* WHAT YOU ARE ASKED TO DO
Line by line, copy all of the data exactly.

*** AVAILABLE DATA ***

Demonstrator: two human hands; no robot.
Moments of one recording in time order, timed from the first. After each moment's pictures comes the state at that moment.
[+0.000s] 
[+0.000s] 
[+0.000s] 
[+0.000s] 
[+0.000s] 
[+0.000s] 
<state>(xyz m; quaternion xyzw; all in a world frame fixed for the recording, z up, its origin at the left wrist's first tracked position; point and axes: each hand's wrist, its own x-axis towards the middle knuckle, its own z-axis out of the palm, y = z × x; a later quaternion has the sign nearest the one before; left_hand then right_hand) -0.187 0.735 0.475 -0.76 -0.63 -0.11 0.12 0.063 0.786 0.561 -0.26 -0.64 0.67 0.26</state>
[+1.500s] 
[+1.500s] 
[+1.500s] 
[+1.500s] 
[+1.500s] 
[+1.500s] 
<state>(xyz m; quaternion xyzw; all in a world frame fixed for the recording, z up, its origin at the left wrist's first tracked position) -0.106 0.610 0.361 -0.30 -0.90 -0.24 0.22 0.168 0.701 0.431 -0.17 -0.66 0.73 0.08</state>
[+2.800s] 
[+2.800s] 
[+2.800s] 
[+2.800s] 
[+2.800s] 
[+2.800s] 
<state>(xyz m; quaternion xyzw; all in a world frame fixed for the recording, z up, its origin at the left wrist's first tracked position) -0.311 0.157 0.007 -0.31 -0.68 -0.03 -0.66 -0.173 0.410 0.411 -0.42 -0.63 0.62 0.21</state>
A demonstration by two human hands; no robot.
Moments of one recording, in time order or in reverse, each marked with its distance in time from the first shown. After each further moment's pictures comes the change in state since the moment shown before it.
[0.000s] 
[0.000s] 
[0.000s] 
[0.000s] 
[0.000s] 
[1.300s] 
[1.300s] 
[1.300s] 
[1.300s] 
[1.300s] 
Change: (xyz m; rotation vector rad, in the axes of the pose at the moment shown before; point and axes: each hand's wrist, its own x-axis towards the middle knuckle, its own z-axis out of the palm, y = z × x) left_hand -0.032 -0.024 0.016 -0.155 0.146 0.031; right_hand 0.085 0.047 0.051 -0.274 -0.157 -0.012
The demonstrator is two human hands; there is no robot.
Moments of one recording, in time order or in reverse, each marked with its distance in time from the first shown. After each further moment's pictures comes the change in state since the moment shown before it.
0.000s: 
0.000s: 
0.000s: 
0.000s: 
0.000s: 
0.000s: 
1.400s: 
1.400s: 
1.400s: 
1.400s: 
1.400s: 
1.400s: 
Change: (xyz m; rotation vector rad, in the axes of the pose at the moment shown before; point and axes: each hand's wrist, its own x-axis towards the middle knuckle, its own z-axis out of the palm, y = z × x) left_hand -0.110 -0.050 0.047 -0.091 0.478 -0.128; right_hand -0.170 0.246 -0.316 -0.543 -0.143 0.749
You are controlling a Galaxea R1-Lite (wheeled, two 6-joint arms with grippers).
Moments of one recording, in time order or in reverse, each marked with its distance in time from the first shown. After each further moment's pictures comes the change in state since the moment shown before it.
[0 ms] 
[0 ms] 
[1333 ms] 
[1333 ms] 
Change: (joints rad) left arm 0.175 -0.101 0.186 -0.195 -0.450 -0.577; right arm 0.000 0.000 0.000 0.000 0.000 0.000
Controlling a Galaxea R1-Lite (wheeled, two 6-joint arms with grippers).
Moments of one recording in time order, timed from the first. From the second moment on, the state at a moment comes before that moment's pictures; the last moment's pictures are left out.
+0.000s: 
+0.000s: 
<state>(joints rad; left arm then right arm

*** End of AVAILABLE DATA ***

* SOLUTION FOR THIS TASK
Demonstrator: two human hands; no robot.
Moments of one recording in time order, timed from the first. After each moment's pictures comes the state at that moment.
[+0.000s] 
[+0.000s] 
[+0.000s] 
[+0.000s] 
[+0.000s] 
[+0.000s] 
<state>(xyz m; quaternion xyzw; all in a world frame fixed for the recording, z up, its origin at the left wrist's first tracked position; point and axes: each hand's wrist, its own x-axis towards the middle knuckle, its own z-axis out of the palm, y = z × x; a later quaternion has the sign nearest the one before; left_hand then right_hand) -0.187 0.735 0.475 -0.76 -0.63 -0.11 0.12 0.063 0.786 0.561 -0.26 -0.64 0.67 0.26</state>
[+1.500s] 
[+1.500s] 
[+1.500s] 
[+1.500s] 
[+1.500s] 
[+1.500s] 
<state>(xyz m; quaternion xyzw; all in a world frame fixed for the recording, z up, its origin at the left wrist's first tracked position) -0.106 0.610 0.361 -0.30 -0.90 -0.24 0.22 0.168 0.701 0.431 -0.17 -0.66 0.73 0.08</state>
[+2.800s] 
[+2.800s] 
[+2.800s] 
[+2.800s] 
[+2.800s] 
[+2.800s] 
<state>(xyz m; quaternion xyzw; all in a world frame fixed for the recording, z up, its origin at the left wrist's first tracked position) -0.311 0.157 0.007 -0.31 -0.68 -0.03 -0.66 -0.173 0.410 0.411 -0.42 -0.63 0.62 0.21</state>
A demonstration by two human hands; no robot.
Moments of one recording, in time order or in reverse, each marked with its distance in time from the first shown. After each further moment's pictures comes the change in state since the moment shown before it.
[0.000s] 
[0.000s] 
[0.000s] 
[0.000s] 
[0.000s] 
[1.300s] 
[1.300s] 
[1.300s] 
[1.300s] 
[1.300s] 
Change: (xyz m; rotation vector rad, in the axes of the pose at the moment shown before; point and axes: each hand's wrist, its own x-axis towards the middle knuckle, its own z-axis out of the palm, y = z × x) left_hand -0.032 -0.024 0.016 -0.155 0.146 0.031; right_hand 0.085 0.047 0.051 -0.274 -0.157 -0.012
The demonstrator is two human hands; there is no robot.
Moments of one recording, in time order or in reverse, each marked with its distance in time from the first shown. After each further moment's pictures comes the change in state since the moment shown before it.
0.000s: 
0.000s: 
0.000s: 
0.000s: 
0.000s: 
0.000s: 
1.400s: 
1.400s: 
1.400s: 
1.400s: 
1.400s: 
1.400s: 
Change: (xyz m; rotation vector rad, in the axes of the pose at the moment shown before; point and axes: each hand's wrist, its own x-axis towards the middle knuckle, its own z-axis out of the palm, y = z × x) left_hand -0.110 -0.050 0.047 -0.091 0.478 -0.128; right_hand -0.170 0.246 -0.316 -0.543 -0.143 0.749
You are controlling a Galaxea R1-Lite (wheeled, two 6-joint arms with grippers).
Moments of one recording, in time order or in reverse, each marked with its distance in time from the first shown. After each further moment's pictures comes the change in state since the moment shown before it.
[0 ms] 
[0 ms] 
[1333 ms] 
[1333 ms] 
Change: (joints rad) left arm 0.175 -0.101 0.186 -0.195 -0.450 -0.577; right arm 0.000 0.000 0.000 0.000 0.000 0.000
Controlling a Galaxea R1-Lite (wheeled, two 6-joint arms with grippers).
Moments of one recording in time order, timed from the first. From the second moment on, the state at a moment comes before that moment's pictures; the last moment's pictures are left out.
+0.000s: 
+0.000s: 
<state>(joints rad; left arm then right arm

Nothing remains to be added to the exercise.